The honest caveats: the published quantized checkpoints are currently the 35B-A3B variant, the largest local-inference improvements are demonstrated on NVIDIA's DGX Spark hardware, and the desktop harness that ties it all together is described as upcoming rather than shipped. Benchmark the sizes against your workflows before committing — computer-use accuracy is highly task-dependent, and AndroidWorld or OSWorld scores are a starting signal, not a guarantee.

Teams that need help wiring an agent like this into a real product — the harness, the screenshot pipeline, the action executor, and the evaluation loop — often move faster with experienced engineers who've shipped agent systems before. If that's you, Codersera can help you extend your engineering team with vetted remote developers who work in this space.

Frequently asked questions

What is Holo3.1?

Holo3.1 is H Company's June 2026 family of computer-use agent models, built on the Qwen family. The models operate GUIs across web, desktop, and mobile environments by reading the screen and emitting actions like clicks and keystrokes.
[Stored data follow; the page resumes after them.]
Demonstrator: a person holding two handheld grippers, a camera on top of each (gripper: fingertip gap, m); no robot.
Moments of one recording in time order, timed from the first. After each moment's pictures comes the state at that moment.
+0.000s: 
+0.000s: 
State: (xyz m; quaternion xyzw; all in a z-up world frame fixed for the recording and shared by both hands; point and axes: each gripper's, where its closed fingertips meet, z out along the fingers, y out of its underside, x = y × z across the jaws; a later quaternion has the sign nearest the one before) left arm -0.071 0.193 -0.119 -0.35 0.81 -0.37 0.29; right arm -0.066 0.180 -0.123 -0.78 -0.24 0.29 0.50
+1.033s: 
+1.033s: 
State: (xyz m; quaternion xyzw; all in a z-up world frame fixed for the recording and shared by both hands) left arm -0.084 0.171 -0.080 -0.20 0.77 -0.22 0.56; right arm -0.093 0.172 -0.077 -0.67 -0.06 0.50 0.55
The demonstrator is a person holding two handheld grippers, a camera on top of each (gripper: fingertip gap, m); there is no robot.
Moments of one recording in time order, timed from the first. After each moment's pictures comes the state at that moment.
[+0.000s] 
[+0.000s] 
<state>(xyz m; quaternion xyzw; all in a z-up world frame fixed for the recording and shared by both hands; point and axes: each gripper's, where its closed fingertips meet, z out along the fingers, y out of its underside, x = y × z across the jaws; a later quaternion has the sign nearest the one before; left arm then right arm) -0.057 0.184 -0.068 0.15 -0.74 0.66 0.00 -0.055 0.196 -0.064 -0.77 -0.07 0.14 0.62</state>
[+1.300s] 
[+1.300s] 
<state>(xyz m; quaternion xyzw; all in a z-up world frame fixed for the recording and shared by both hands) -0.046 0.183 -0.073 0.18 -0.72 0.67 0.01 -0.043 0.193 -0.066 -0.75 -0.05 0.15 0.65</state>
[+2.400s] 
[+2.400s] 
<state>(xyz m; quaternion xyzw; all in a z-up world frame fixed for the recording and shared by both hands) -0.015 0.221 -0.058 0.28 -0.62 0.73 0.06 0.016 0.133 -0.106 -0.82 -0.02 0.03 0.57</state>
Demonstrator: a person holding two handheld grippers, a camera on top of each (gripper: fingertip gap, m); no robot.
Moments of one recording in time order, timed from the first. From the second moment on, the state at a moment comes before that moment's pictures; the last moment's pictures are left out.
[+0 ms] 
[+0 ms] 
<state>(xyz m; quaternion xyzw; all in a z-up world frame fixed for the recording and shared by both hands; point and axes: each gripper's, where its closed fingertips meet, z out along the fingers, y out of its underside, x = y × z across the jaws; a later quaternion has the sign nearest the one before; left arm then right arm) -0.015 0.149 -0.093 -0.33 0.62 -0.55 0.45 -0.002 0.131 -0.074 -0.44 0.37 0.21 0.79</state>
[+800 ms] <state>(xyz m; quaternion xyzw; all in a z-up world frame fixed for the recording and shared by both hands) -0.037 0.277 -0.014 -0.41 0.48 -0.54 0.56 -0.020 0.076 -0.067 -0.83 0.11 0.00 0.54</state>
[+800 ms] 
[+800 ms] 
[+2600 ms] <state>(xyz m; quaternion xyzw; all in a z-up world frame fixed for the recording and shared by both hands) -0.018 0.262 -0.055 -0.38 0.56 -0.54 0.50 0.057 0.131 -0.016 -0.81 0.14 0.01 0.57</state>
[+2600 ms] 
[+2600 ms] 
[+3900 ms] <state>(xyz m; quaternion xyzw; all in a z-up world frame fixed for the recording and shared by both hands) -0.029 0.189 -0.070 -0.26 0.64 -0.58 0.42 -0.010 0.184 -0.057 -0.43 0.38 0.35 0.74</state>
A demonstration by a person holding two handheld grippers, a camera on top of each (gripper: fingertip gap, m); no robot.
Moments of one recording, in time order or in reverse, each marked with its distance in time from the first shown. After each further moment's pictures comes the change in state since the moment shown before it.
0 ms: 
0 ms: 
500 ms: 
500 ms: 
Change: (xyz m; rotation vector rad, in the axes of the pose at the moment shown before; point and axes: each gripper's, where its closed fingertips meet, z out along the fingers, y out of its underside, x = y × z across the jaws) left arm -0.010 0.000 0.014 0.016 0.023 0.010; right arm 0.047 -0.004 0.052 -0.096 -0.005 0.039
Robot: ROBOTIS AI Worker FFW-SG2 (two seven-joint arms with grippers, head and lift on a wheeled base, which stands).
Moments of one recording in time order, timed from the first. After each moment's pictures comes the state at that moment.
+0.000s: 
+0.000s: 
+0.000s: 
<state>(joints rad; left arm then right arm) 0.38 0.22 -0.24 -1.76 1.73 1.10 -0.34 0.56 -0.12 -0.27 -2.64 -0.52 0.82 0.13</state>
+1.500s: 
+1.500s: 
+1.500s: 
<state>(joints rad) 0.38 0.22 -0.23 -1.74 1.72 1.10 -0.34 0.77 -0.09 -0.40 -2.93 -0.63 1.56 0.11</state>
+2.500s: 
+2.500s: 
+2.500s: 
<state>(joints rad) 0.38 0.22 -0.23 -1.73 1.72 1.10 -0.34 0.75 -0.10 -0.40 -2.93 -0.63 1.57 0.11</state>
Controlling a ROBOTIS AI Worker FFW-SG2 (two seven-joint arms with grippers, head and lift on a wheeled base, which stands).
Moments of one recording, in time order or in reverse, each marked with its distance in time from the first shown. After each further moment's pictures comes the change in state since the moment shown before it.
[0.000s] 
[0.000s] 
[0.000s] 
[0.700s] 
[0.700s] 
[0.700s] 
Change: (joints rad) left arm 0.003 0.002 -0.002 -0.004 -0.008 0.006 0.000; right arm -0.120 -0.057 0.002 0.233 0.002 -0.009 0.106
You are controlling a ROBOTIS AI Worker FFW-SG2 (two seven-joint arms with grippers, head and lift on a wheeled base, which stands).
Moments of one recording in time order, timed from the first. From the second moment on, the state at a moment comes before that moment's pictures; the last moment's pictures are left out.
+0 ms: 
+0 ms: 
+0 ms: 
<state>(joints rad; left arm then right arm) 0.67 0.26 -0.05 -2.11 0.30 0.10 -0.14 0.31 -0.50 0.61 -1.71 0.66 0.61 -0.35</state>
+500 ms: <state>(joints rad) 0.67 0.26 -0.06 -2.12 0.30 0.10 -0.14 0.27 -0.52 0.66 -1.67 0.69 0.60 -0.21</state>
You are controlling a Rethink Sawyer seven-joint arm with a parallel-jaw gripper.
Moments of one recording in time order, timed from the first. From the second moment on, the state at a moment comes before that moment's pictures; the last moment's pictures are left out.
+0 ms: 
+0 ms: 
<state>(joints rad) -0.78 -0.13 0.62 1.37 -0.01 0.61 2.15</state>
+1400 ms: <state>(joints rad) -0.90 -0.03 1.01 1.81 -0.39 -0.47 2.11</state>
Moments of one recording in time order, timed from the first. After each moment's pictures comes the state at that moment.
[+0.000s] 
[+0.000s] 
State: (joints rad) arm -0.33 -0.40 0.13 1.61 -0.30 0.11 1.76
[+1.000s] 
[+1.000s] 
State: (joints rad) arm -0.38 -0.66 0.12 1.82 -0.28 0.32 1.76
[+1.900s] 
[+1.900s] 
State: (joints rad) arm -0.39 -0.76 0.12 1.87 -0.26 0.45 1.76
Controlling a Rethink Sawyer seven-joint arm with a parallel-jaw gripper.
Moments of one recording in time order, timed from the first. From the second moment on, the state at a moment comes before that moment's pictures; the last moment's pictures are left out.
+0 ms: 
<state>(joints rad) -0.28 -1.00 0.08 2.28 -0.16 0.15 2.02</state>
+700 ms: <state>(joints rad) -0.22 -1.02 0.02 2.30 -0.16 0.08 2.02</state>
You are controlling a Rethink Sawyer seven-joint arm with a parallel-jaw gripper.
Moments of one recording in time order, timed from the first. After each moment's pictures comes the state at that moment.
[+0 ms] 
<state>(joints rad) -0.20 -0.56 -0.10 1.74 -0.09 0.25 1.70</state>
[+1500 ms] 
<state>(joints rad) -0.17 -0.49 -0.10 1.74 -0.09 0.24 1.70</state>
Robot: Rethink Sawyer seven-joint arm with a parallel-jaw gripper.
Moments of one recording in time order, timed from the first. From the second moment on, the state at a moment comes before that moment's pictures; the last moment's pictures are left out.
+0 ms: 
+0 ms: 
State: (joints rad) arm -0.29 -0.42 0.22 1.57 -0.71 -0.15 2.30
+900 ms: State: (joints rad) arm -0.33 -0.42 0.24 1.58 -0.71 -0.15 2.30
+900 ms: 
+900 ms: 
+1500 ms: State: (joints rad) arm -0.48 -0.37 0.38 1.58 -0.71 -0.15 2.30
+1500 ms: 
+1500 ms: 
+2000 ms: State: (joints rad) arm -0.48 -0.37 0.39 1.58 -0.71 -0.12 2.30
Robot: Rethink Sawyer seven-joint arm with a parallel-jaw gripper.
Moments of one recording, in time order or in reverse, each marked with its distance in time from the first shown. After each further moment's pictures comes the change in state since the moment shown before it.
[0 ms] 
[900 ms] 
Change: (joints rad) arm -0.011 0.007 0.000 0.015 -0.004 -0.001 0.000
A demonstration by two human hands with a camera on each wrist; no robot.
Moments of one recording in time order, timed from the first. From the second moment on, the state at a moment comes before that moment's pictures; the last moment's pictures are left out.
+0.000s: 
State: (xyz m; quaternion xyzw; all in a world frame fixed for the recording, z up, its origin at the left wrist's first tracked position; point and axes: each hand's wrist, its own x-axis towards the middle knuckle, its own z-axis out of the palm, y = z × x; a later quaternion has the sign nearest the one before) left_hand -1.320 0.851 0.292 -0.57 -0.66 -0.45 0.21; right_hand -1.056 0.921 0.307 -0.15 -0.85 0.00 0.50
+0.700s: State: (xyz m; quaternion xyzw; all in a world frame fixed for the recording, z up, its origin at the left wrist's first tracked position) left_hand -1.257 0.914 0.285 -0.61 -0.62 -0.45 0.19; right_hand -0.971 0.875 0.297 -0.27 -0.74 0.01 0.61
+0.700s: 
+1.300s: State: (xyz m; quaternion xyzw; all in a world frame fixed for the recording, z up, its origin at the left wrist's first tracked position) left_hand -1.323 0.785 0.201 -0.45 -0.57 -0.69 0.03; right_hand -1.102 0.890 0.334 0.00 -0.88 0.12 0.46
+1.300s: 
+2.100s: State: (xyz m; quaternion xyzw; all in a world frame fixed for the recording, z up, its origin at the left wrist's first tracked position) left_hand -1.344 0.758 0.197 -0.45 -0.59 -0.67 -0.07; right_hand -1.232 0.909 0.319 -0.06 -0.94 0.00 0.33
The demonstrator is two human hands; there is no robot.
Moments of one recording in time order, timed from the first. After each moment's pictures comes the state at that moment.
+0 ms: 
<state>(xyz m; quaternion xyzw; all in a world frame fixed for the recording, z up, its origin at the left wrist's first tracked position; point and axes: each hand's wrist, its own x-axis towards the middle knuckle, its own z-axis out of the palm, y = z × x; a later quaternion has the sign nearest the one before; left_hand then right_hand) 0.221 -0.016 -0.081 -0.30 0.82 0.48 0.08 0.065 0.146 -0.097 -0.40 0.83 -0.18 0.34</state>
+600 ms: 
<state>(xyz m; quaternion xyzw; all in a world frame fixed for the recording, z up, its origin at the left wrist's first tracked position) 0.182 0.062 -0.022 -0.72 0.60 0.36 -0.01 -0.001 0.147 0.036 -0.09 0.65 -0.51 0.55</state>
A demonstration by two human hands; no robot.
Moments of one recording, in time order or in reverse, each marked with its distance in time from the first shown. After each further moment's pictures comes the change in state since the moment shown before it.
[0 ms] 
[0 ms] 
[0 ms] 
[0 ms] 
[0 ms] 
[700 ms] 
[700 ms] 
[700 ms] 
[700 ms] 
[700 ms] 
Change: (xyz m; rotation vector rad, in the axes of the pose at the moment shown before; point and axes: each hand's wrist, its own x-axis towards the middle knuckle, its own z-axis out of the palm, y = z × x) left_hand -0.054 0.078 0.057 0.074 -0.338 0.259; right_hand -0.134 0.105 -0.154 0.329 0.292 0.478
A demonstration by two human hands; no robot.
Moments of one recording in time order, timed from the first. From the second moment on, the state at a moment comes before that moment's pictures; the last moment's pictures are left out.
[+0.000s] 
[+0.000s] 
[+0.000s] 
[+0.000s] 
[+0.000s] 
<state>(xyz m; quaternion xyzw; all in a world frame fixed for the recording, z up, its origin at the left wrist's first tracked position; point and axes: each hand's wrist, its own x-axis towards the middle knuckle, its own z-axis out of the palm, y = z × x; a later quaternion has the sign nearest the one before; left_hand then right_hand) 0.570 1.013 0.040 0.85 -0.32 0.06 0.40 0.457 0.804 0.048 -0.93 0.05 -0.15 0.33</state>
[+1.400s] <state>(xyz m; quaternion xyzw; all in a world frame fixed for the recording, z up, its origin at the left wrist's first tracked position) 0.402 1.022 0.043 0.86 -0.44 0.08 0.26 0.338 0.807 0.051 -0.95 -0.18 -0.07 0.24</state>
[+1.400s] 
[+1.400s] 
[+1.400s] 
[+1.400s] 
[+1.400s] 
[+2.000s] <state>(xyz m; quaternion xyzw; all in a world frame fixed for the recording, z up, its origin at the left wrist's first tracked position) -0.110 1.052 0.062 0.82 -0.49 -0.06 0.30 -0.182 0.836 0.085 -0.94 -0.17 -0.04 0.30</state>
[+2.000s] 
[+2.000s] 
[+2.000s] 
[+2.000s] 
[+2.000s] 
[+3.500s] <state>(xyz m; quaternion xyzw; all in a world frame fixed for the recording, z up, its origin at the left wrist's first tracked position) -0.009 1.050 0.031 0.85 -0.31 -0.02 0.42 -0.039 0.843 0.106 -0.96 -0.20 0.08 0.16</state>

What model sizes does Holo3.1 come in?

Four sizes: Holo3.1-0.8B (ultra-lightweight local agents), 4B (cost-efficient), 9B (balanced performance and latency), and 35B-A3B (state-of-the-art performance).

Can Holo3.1 run locally?

Yes. It's the first Holo release with quantized checkpoints — FP8, NVFP4, and Q4 GGUF for the 35B-A3B model. The agent runs on a Windows or Mac machine, and the model can run on that same machine (with Apple Silicon reference numbers provided) or on a DGX Spark on the same network, keeping execution fully private.

How much faster is the quantized version?

On a DGX Spark, NVFP4 W4A16 delivers 1.41× the total token throughput of FP8 and 1.74× that of BF16. With harness optimizations, the NVFP4 path reaches a compound ~2× end-to-end speedup over FP8, cutting average step time from 6.8s to 3.3s.

Does quantization hurt accuracy?

Only slightly, per H Company's numbers. FP8 and NVFP4 achieve the same OSWorld scores as each other, about two points below the full-precision BF16 checkpoint.

How much better is Holo3.1 at mobile automation than Holo3?

On AndroidWorld, the 35B-A3B model improves from 67% to 79.3%, while the 4B and 9B variants improve from 58% to 72%.

Where can I get Holo3.1?

Through the Holo Models API at hcompany.ai/holo-models-api, or as open checkpoints (including the quantized variants) in the Holo3.1 collection on Hugging Face.